I'm pretty sure Asher is a nice girl. She's probably
cool shit, And I'm pretty sure some of that stuff
she was saying was all jokes.
Speaker 5 (01:02:30):
And that's cool.
Speaker 41 (01:02:32):
But there's a whole slew of women that actually feel
that way, like they have to get taken care of. Yeah,
and listen, Vinnie from Brooklyn, I applaud you always paid
for the females. That's cool, but it shouldn't be expected.
It should be like, hey, guys, we're going to take
care of the homegirls, and you know that's what it is.
But that also doesn't make you a gentleman.
Speaker 2 (01:02:52):
It's very true. All right, he's uh, he's left another
talk back. Maybe it's a different topic.
Speaker 41 (01:02:58):
And that's not chivalry going over the top to be nice.

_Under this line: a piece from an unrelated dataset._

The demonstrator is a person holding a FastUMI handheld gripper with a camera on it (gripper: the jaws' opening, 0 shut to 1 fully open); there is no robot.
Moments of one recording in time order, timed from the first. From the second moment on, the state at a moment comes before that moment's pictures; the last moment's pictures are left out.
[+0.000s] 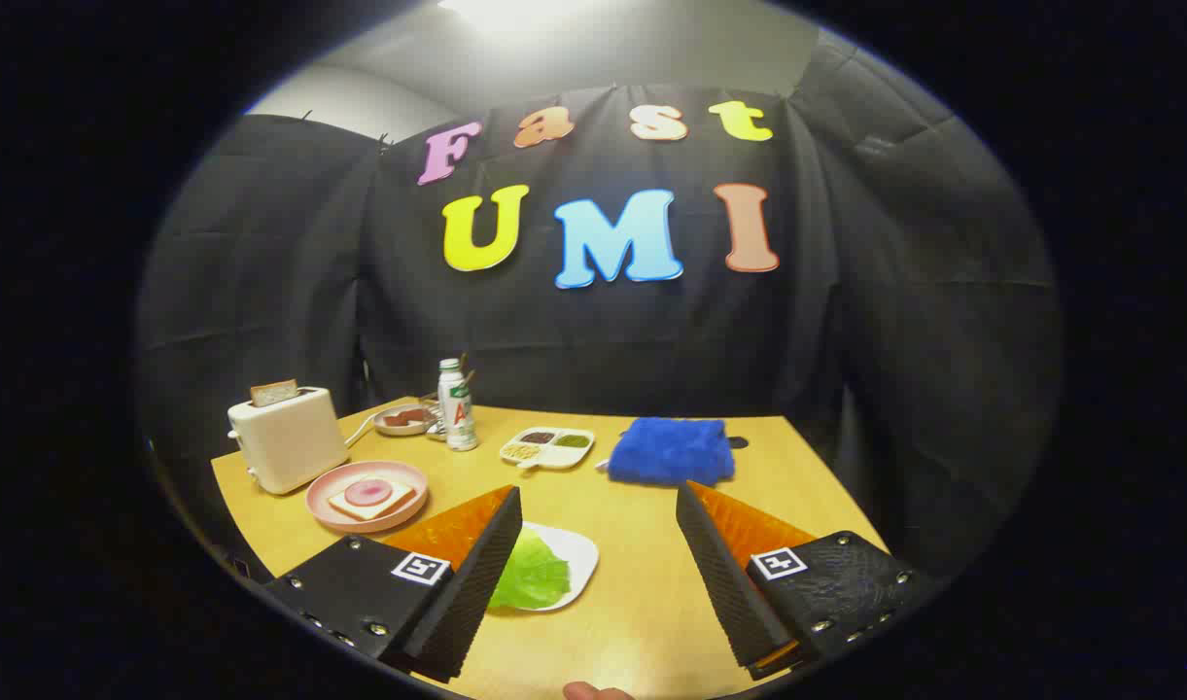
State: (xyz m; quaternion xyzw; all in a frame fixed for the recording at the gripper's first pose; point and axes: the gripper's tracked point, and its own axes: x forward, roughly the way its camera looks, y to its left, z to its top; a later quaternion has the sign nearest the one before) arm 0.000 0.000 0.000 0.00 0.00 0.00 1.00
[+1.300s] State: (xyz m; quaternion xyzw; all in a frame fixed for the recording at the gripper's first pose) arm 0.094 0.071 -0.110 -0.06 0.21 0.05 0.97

You could be nice without having to pay for everybody
else's ship.
Speaker 2 (01:03:07):
So yeah, here's the last one, Brody.
Speaker 41 (01:03:11):
All right, this nice Time, episode three thirty two. He's
got it, yo, Shaye or Shay, whichever one it is. Yo,
that man is a national treasure. We gotta protect Shay
at all costs. And do hev me cracking the fuck up,
clapping cheeks in the ballpit.
Speaker 2 (01:03:31):
B we haven't heard from Chae from around the Way.
Speaker 3 (01:03:35):
No, let's let's hear it for next week. Let's hear
it for Chay from around the Way hopefully.
Speaker 2 (01:03:39):
All right. I love that slices have fans. Now, it's amazed. Good.

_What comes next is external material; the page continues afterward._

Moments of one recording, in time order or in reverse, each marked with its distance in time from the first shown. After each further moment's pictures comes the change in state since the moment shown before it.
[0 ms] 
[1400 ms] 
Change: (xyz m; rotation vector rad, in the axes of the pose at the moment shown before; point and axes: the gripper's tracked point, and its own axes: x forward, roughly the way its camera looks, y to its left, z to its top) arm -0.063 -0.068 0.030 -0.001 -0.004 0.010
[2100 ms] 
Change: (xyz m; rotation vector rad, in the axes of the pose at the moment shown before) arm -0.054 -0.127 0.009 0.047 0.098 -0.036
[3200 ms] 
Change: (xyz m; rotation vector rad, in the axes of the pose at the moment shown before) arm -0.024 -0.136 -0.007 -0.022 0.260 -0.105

All right, Uh, it's time to go to book your villa.
I gotta go.
Speaker 4 (01:03:49):
When are you gonna give you a woman access to
the villa?
Speaker 2 (01:03:53):
Oh? Oh you're quoting Shaggy Shaggy? Yeah? Is that from
it wasn't me? Yeah, what I want a villa?
Speaker 3 (01:04:01):
I want to turn to you.
Speaker 2 (01:04:04):
It's where do your fun get access to your lady?
A woman act to your villa?
Speaker 3 (01:04:09):
Yeah, and guess what. Guess where the villa is in
Jamaica that we're booking. So it's perfilla. Doesn't sound Jamaican,
but Shaggy Shaggy I mean is Jamaican.
Speaker 2 (01:04:21):
So yeah, all right, well yeah so they got boys.
Thank you for your feedback this week. Always appreciate it.
Speaker 3 (01:04:31):
Scarious going on vacation again, not yet getting reactions.